## CS/CG Dataset Exploration

**Ref:** https://github.com/wanyao1992/code_summarization_public

In [1]:
import os
import re
import codecs
import pprint

import pandas as pd
import matplotlib.pyplot as plt
import seaborn as sns

%matplotlib inline
%config InlineBackend.figure_format = 'retina'
sns.set()

pp = pprint.PrettyPrinter(width=120, indent=4, compact=False)

In [None]:
def sanitize(line):
    return line.replace(' DCNL DCSP ', '\n ').replace(' DCNL ', '\n').replace(' DCSP ', ' ')

def tokenize(line):
    tokens = re.split('\.|\(|\)|\:| |;|,|!|=|[|]', line)
    return [t for t in tokens if t.strip()]

In [None]:
root_dir = os.path.join(os.environ['HOME'], 'workspace/msc-research/raw-datasets/cscg')

anno_path = os.path.join(root_dir, 'data_ps.descriptions')
code_path = os.path.join(root_dir, 'data_ps.declbodies')

anno_stream = codecs.open(anno_path, 'r', 'utf-8', errors='ignore')
code_stream = codecs.open(code_path, 'r', 'utf-8', errors='ignore')

anno_data, code_data = [], []

while True:
    a = anno_stream.readline().strip()
    c = code_stream.readline().strip()
    
    if a == '' or c == '':
        break
    
    anno_data.append(a)
    code_data.append(c)
    
assert len(anno_data) == len(code_data)

df = pd.DataFrame({'anno': anno_data, 'code': code_data})
df['code_tok'] = df['code'].apply(lambda x: tokenize(sanitize(x)))
df['code_len'] = df['code_tok'].apply(len)
df['anno_tok'] = df['anno'].apply(lambda x: tokenize(sanitize(x)))
df['anno_len'] = df['anno_tok'].apply(len)

df.sort_values(by=['anno_len', 'code_len'], ascending=False, inplace=True)
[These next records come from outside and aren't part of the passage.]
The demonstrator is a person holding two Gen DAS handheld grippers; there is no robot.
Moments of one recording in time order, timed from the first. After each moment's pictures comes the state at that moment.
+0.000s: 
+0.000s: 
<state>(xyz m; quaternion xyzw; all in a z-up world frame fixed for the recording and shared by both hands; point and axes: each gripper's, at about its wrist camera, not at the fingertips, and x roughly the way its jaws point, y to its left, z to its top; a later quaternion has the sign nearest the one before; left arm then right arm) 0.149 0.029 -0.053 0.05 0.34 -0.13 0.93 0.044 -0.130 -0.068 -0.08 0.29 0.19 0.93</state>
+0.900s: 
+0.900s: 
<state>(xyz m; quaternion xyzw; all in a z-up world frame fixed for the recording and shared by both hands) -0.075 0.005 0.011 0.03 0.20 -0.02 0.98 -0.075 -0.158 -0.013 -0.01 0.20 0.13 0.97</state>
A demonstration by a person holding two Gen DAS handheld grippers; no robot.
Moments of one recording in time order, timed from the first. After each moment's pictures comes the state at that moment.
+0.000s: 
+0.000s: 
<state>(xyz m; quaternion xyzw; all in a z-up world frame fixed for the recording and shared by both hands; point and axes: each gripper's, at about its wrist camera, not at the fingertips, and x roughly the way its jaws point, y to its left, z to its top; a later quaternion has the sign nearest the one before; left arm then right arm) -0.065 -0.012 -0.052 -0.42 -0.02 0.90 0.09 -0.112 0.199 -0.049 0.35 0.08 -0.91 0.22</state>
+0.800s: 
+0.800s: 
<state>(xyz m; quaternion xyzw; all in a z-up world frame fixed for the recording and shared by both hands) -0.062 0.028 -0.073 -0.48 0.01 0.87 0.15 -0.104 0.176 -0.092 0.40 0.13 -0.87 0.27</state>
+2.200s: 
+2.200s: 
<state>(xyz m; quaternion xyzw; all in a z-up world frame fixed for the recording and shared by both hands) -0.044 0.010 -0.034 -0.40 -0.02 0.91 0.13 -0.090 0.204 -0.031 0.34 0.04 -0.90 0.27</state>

print('dataset size:', df.shape)

In [None]:
def sample(n=1):
    d = df.sample(n)

    return {
        'anno': ' '.join(*d['anno_tok']),
        'code': ' '.join(*d['code_tok'])
    }

pp.pprint(sample(1))

### Length histograms

In [None]:
plt.figure(figsize=(16,8))


key = 'code_tok'
d = df[key].apply(lambda l: len(l) / 1)
print(f'{key} len: min {d.min():.3f} | max {d.max():.3f} | mean {d.mean():.3f}')
xs = d[(0 <= d) & (d <= 0.01 * len(d))].values

y, x, _ = plt.hist(xs, bins=128, label=key, fc=(0,0.5,0.5,0.3))

key = 'anno_tok'
d = df[key].apply(lambda l: len(l) / 1)
print(f'{key} len: min {d.min():.3f} | max {d.max():.3f} | mean {d.mean():.3f}')
xs = d[(0 <= d) & (d <= 0.01 * len(d))].values
y, x, _ = plt.hist(xs, bins=128, label=key, fc=(0.1,0,0.8,0.2))

plt.xticks(np.round(x[::4]))
plt.legend()

pass